Agents can delegate to other agents. When you add a delegated agent, the parent automatically receives a delegate_to_<agent_name> tool. The LLM decides when to call it.

LimitValue
Max depth5
Per-delegation timeout600s

Delegation creates child AgentRun rows linked via parent_run_id. Child runs are filtered out of the top-level run list and rolled up under the parent in the run detail view.

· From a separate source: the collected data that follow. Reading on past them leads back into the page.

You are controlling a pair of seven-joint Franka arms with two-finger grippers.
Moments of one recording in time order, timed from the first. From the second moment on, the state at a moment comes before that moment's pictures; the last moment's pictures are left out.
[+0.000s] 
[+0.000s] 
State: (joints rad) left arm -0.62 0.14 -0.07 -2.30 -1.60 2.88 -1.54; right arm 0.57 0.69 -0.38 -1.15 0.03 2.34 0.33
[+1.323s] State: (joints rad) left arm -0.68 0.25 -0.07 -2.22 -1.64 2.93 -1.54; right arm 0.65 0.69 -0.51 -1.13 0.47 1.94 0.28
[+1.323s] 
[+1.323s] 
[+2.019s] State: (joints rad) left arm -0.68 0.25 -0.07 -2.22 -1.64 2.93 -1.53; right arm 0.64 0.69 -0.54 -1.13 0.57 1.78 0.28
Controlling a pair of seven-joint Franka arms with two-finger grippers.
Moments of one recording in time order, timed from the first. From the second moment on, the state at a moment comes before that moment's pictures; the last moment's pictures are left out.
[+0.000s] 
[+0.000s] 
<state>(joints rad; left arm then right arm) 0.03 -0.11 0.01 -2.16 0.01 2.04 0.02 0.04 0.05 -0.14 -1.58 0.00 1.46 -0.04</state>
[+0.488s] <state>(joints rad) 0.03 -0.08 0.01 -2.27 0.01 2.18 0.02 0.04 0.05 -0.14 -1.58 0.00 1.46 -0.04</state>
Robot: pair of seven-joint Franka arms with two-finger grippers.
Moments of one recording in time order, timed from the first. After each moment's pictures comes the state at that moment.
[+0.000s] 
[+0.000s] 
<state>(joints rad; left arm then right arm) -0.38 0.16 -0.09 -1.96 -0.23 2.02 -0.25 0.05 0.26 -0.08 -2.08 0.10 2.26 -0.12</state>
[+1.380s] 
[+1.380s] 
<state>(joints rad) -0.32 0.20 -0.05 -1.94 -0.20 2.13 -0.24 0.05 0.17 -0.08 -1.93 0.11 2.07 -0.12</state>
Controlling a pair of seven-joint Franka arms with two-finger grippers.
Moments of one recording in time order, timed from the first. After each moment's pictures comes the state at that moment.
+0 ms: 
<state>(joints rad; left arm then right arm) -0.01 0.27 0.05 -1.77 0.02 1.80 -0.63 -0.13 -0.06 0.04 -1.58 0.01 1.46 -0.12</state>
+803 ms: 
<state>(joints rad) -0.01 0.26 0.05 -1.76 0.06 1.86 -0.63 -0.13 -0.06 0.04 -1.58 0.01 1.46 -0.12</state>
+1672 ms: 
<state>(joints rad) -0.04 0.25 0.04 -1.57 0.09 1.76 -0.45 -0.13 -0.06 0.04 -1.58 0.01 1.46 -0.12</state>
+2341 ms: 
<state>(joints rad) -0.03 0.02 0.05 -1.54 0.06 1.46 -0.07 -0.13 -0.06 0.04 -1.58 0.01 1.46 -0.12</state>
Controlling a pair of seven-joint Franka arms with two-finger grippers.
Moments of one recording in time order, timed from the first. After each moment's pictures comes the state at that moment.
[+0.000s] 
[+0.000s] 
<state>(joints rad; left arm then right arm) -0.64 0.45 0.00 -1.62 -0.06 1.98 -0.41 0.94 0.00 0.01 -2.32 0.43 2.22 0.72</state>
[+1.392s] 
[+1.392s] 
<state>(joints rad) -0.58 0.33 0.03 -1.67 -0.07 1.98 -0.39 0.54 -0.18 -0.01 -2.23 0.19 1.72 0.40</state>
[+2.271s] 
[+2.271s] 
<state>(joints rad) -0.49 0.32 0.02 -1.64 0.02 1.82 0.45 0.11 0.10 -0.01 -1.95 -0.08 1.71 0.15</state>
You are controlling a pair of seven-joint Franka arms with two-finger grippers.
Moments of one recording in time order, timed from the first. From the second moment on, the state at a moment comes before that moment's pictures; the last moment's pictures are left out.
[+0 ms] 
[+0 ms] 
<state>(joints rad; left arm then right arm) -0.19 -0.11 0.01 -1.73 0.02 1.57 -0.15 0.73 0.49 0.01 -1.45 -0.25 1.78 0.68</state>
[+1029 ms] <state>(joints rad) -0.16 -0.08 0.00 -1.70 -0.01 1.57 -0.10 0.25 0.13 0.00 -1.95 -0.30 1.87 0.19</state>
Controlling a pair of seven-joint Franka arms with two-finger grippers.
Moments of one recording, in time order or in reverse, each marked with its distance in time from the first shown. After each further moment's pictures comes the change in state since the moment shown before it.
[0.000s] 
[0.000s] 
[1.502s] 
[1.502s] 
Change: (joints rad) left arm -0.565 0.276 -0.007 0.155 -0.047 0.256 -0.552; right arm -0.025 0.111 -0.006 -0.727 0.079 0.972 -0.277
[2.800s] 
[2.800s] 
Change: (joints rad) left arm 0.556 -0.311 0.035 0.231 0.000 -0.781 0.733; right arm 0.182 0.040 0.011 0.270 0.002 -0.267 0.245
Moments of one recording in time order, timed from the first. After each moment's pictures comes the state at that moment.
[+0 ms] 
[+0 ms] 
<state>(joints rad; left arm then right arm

  • Cancel: stops a running agent. Status transitions runningcancellingcancelled. Cancellation is checked before each iteration, during tool execution, and via a background watcher.
  • Rerun: re-executes a finished run with the same input. Creates a new run with trigger_type="rerun".

Both are exposed in the run detail UI and via POST /api/agent-runs/{run_id}/cancel / POST /api/agent-runs/{run_id}/rerun.

Every autonomous run records:

  • Steps — every LLM call and tool execution, including delegation steps with expandable child detail.
  • AI usage — input/output tokens and cost grouped by model.
  • Statusqueuedrunningcompleted | failed | budget_exceeded | cancelled.
  • Triggermanual, webhook, schedule, workflow, rerun, or delegation.

View runs from the agent detail page’s Runs tab, the global History → Agents page, or via GET /api/agent-runs.

The Coding Agent is a built-in platform agent for creating and editing Bifrost workflows. It runs in your workspace context and uses precision editing tools rather than full-file replacements.

ToolPurpose
list_contentList files by entity (app_file, workflow, module)
search_contentRegex search with context lines
read_content_linesRead a specific line range
patch_contentSurgical string replacement
replace_contentFull content replacement / create new file
delete_contentDelete a file

Combined with execute_workflow, validate_workflow, list_executions, etc., these power a search → read → patch loop suited to LLM editing.